YOUR INSTRUCTIONS — Your answer must be an exact copy of the data, without any pictures.

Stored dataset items
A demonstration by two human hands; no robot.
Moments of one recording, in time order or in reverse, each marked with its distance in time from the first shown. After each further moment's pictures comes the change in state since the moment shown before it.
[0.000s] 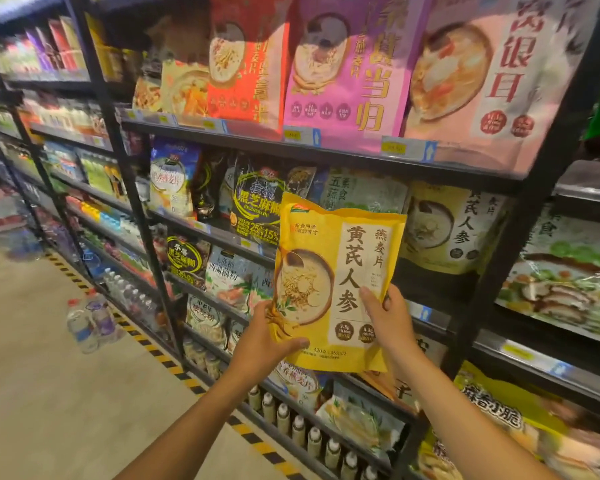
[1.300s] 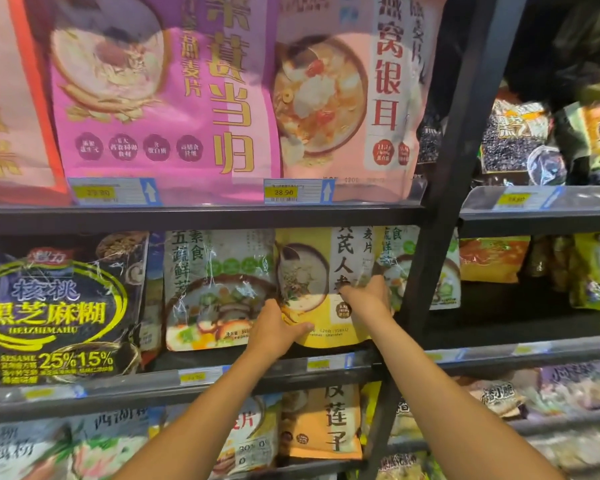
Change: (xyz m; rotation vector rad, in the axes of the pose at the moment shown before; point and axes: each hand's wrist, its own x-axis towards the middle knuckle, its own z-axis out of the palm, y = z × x) left_hand 0.252 0.124 0.170 0.196 -0.461 0.362; right_hand 0.147 -0.054 -0.077 -0.400 0.886 0.285
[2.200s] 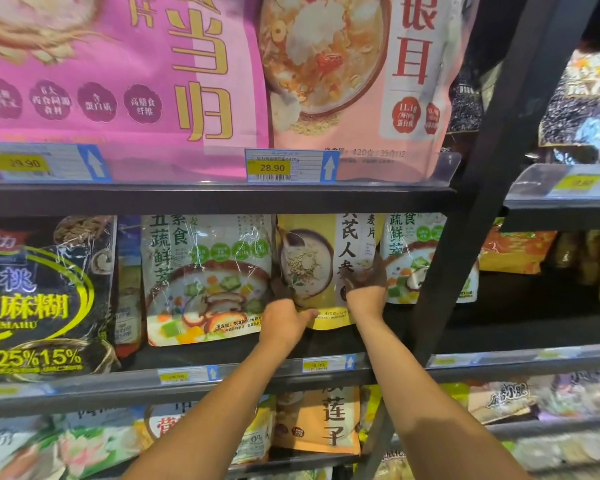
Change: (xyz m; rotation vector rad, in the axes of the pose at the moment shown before) left_hand 0.046 0.006 0.052 0.130 -0.004 -0.091; right_hand 0.067 0.044 0.051 0.092 0.009 0.208
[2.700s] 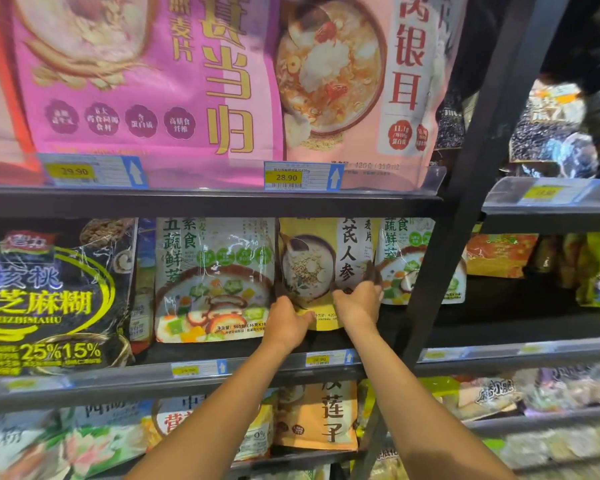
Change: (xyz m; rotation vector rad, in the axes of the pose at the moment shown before) left_hand -0.029 0.001 -0.018 -0.220 -0.034 -0.011; right_hand -0.047 0.000 -0.003 -0.265 0.072 -0.242
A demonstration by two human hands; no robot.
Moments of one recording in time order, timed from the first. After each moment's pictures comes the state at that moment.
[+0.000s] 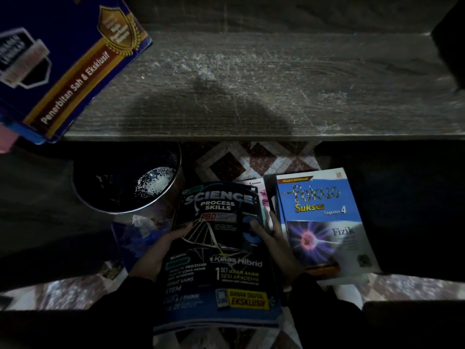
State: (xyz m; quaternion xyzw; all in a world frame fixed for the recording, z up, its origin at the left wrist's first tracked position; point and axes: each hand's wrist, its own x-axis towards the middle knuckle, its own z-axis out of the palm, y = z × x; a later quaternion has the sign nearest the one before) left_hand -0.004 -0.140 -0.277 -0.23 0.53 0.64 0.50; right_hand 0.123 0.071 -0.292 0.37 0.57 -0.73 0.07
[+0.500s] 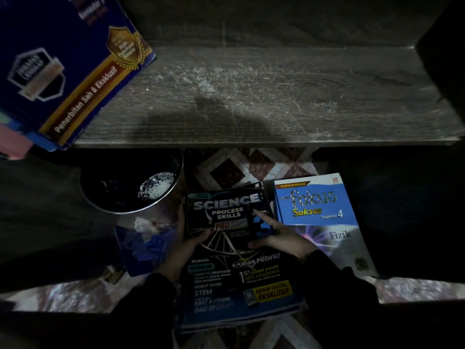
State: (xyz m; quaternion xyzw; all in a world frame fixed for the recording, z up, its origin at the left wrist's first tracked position) left_hand 0.020 -0.109 -0.255 -0.11 0.71 0.60 0.35; right_hand 0.100 0.113 -0.263 0.28 0.69 -0.61 0.29
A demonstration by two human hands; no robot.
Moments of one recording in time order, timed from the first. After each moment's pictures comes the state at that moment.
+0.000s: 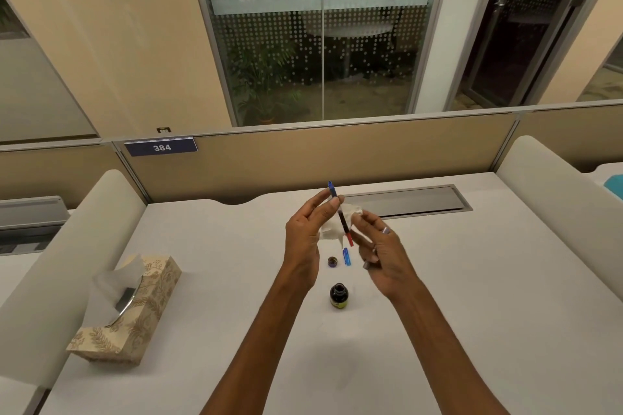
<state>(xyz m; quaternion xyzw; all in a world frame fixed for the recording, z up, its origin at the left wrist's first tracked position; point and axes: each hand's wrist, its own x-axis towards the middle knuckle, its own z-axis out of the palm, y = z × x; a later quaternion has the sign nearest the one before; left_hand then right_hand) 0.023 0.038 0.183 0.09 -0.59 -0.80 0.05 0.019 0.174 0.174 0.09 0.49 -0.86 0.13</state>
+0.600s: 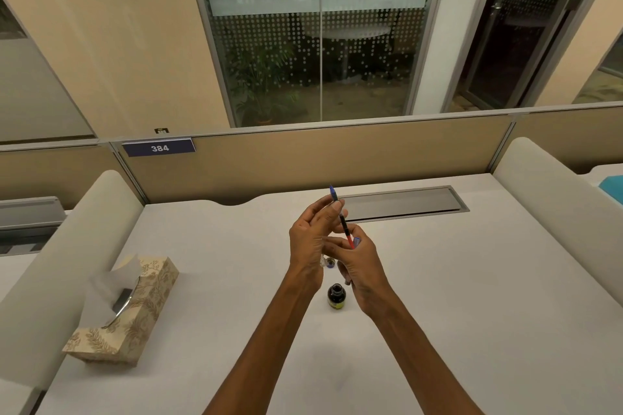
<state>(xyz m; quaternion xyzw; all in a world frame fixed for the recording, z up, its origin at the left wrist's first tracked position) 0.022 0.051 0.177 0.12 -0.53 -0.84 0.05 0.032 0.143 0.156 0.05 0.65 -0.75 0.10</state>
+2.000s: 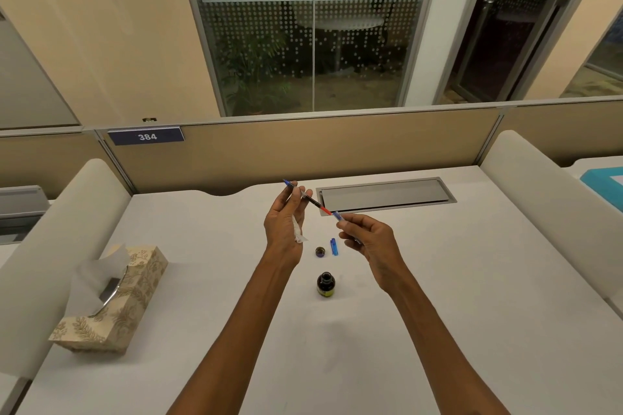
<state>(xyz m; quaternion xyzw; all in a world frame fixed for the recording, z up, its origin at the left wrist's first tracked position) -0.005 0.030 0.155 0.17 -0.37 -0.91 0.10 0.005 0.192 0.132 0.04 0.65 -0.75 0.08</state>
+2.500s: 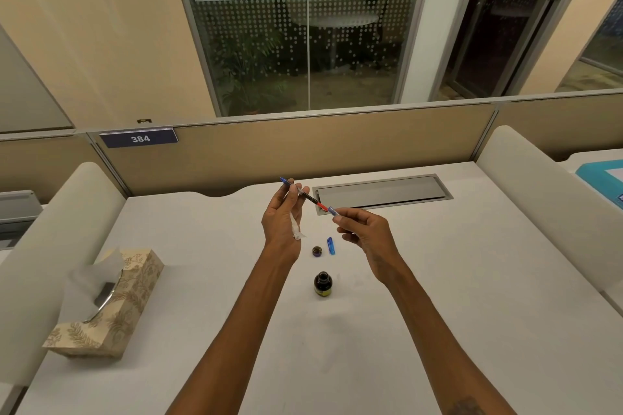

PROBLEM SOLUTION —
A demonstration by two human hands; no robot.
Moments of one recording, in time order or in reverse, each marked with its distance in time from the first shown. After each further moment's pictures comes the change in state since the moment shown before it.
[0.000s] 
[1.300s] 
Change: (xyz m; rotation vector rad, in the axes of the pose at the moment shown before; point and axes: each hand's wrist, its own x-axis towards the middle knuckle, its own z-axis out of the palm, y = z × x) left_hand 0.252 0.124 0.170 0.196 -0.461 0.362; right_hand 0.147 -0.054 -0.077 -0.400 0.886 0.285
[2.200s] 
Change: (xyz m; rotation vector rad, in the axes of the pose at the moment shown before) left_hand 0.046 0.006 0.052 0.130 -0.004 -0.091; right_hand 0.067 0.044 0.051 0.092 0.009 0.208
[2.700s] 
Change: (xyz m; rotation vector rad, in the axes of the pose at the moment shown before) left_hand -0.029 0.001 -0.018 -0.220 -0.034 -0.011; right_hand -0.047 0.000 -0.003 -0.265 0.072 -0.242
A demonstration by two human hands; no robot.
Moments of one recording in time order, timed from the first. After each moment's pictures comes the state at that moment.
[+0.000s] 
State: (xyz m; quaternion xyzw; all in a world frame fixed for the recording, z up, its origin at the left wrist's first tracked position; point and axes: each hand's wrist, its own x-axis towards the middle knuckle, its own z-axis out of the palm, y = z × x; a later quaternion has the sign nearest the one before) left_hand -0.004 -0.140 -0.277 -0.23 0.53 0.64 0.50; right_hand 0.123 0.071 -0.292 0.37 0.57 -0.73 0.07
[+0.500s] 
State: (xyz m; quaternion xyzw; all in a world frame fixed for the recording, z up, its origin at the left wrist's first tracked position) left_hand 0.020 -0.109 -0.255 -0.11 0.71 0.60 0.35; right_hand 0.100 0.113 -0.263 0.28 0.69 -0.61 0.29
A demonstration by two human hands; no robot.
Moments of one recording in time order, timed from the first. After each moment's pictures comes the state at that moment.
+0.000s: 
<state>(xyz m; quaternion xyzw; all in a world frame fixed for the recording, z up, its origin at the left wrist's first tracked position; point and axes: each hand's wrist, its own x-axis towards the middle knuckle, its own z-axis out of the palm, y = z × x; a later quaternion has the sign nearest the one before; left_hand then right_hand) 0.023 0.038 0.183 0.09 -0.59 -0.80 0.05 0.019 0.174 0.174 0.09 0.49 -0.86 0.13</state>
+0.600s: 
<state>(xyz m; quaternion xyzw; all in a world frame fixed for the recording, z up, its origin at the left wrist's first tracked position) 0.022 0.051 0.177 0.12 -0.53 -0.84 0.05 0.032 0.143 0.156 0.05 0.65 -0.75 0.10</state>
+2.000s: 
<state>(xyz m; quaternion xyzw; all in a world frame fixed for the recording, z up, its origin at the left wrist's first tracked position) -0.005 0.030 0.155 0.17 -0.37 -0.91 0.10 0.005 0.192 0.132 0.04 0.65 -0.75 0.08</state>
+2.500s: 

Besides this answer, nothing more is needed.